Houston, we have a majority. Premier Tim Houston (does that still sound weird? He’s technically premier-designate now) was elected on Tuesday evening, and by Wednesday morning his Progressive Conservative Party had a clear majority government with 31 of the 55 seats in Nova Scotia’s legislature. Houston wasted no time selecting a transition staff team to get him ready to take over the office being vacated by outgoing-premier Iain Rankin (just premier, technically).
The new premier and his cabinet will be sworn in Tuesday, August 31. To help you begin the mental transition to life under a PC government after eight years of Liberal rule, we’ve dissected the PC’s 12-page election platform and recent interviews to find Houston’s 10 biggest campaign promises.
1Dog tax credit
Probably the weirdest photo op of Houston’s campaign was when he awkwardly held a dog on August 8 and told Nova Scotians they could get a $500 tax credit for adopting a pup. Why $500? Which adoption agencies will be recognized? Why not include cats? Who knows.
2A Red Tory approach that’s to the left of other Conservatives
Nova Scotia’s Progressive Conservatives often distance themselves from the Conservative variant on display elsewhere in the country—this is the Red vs Blue Tory phenomenon. Houston himself has kicked out extremists who disagree with his moderate views, like when Elizabeth Smith-McCrossin set up the COVID border blockade. With a federal election on the way, Houston’s track record, thin as it is, says he won’t fold to toe national leader Erin O’Toole’s line. (While Smith-McCrossin’s win as an independent suggests pure Conservatives have a toehold of their own in the province.)
3“Instant” doctor access for everyone
Sound familiar? That’s because it’s basically the same promise Stephen McNeil ran on in 2013, but this time based around assigning primary care providers via tele-health. Houston says he himself doesn’t have a family doctor right now since his current one recently retired, but promises to improve doctor retention by creating a pension plan and improving physician salaries.
4Better Pay Cheque Guarantee program
The PC Party has a page on its website that says “Our economy won’t truly grow unless our workers and our middle class grow with it.” It promises a program where businesses can cut taxes by putting 50 percent of them in a fund for employees, hiring new staff or giving bonuses, but, of course, “distribution is at the discretion of their employer.”
5Running deficits “for a few years”
The Tories have said they will spend $553 million during their first year in office, pushing the provincial deficit over $1 billion and balancing the books six years down the road. To counteract this, Houston promised he will bring in a new tax for people who own property here but don’t pay income tax in Nova Scotia—$2 for every $100 in assessment value.
6Mental health help
The PC platform promises universal mental health coverage for Nova Scotians “no matter what your income or where you live.” There is no definition of how many or which services are covered, but the platform also touts tele-health counselling and referrals, and creating a 9-8-8 phone line that runs 24/7 because “in crisis, no one can remember a 10-digit phone number.”
7Adding nursing home beds
The PC platform explicitly promises to open an additional 2,500 single-room long-term care beds within the next three years, as well as hiring 2,000 “health professionals” to meet adequate staff-to-patient ratios of 4:1 and reinstating a Continuing Care Assistant training grant that was cut by the Liberal government.

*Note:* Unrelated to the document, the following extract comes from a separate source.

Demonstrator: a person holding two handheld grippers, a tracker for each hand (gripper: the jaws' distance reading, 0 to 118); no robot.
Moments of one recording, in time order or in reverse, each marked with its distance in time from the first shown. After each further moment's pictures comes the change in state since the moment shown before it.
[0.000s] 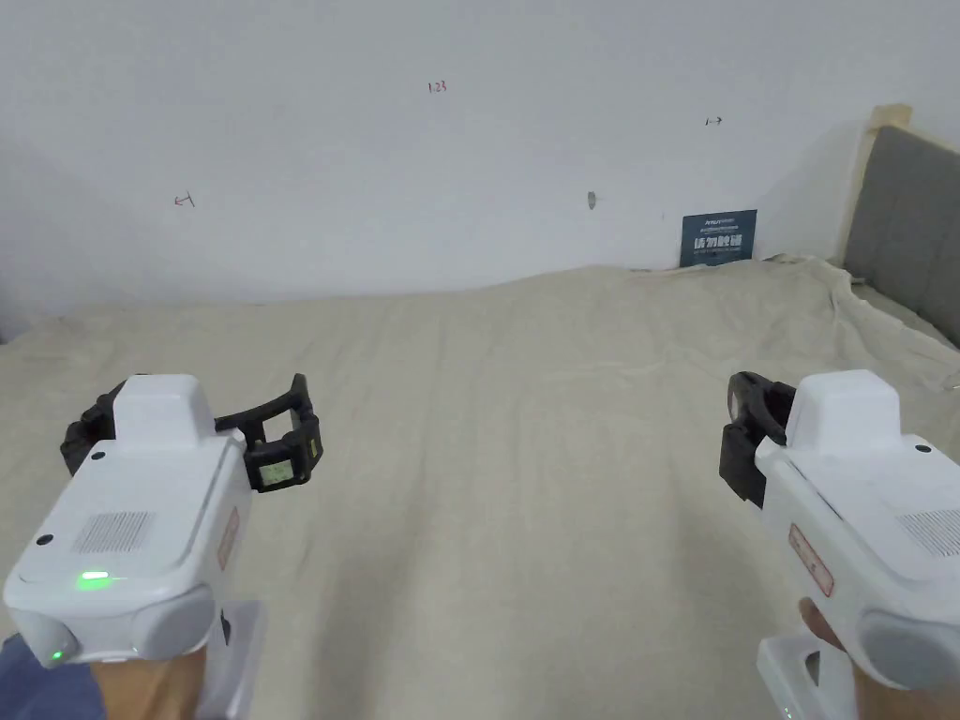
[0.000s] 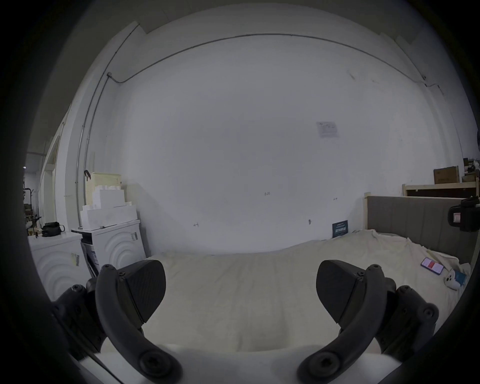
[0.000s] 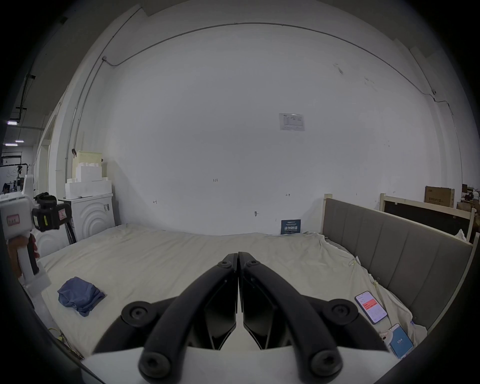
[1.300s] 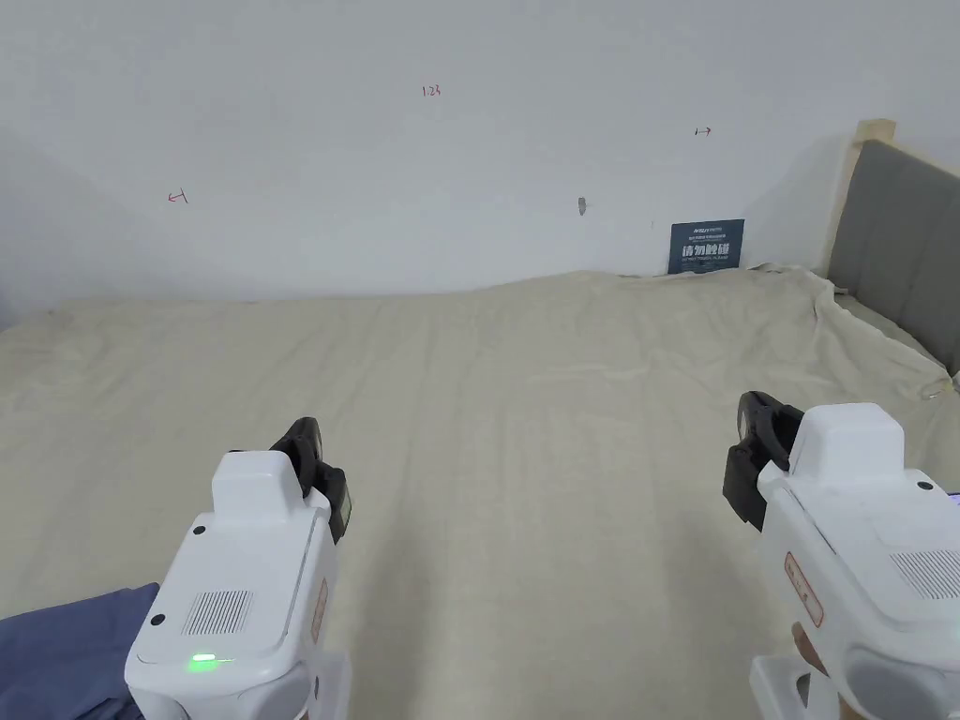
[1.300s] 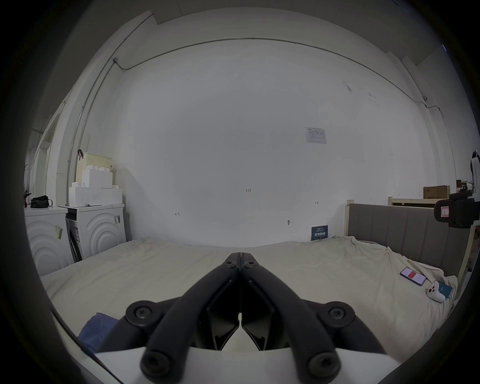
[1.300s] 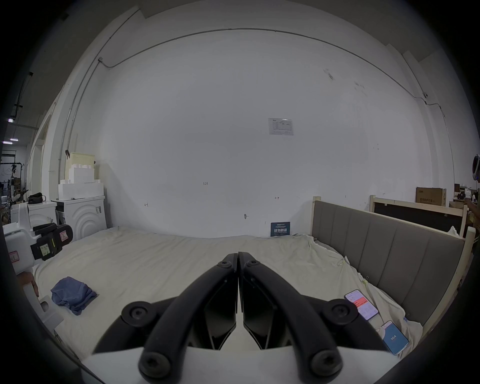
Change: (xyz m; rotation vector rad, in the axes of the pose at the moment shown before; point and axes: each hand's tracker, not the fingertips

8Tax credit for fertility treatment
Houston’s health care promises continue as he says tax credits of up to $20,000 will be provided for families dealing with infertility. Houston doesn’t specify whether 2SLGBTQ+ couples, who typically face even more barriers, will be covered.
980% renewable energy by 2030
The final page in the PC platform is about the environment, and the party says it will “walk the walk” by ensuring 80 percent of “electricity” will be supplied by renewable energy by 2030, and by that same year 30 percent of vehicles sold will be zero-emission. The party also promises to protect 20 percent of land and water mass by that year, and fully implement the Lahey Report recommendations for forestry practices.
While this promise was first made in mid-July by the sitting Liberal government just before the election call, Houston says he won’t undo it. “I'm not interested in moving this province backward in any way,” he said on July 22 during a campaign stop. "We're not going to unwind anything. We're going to look to improve everything that's before us."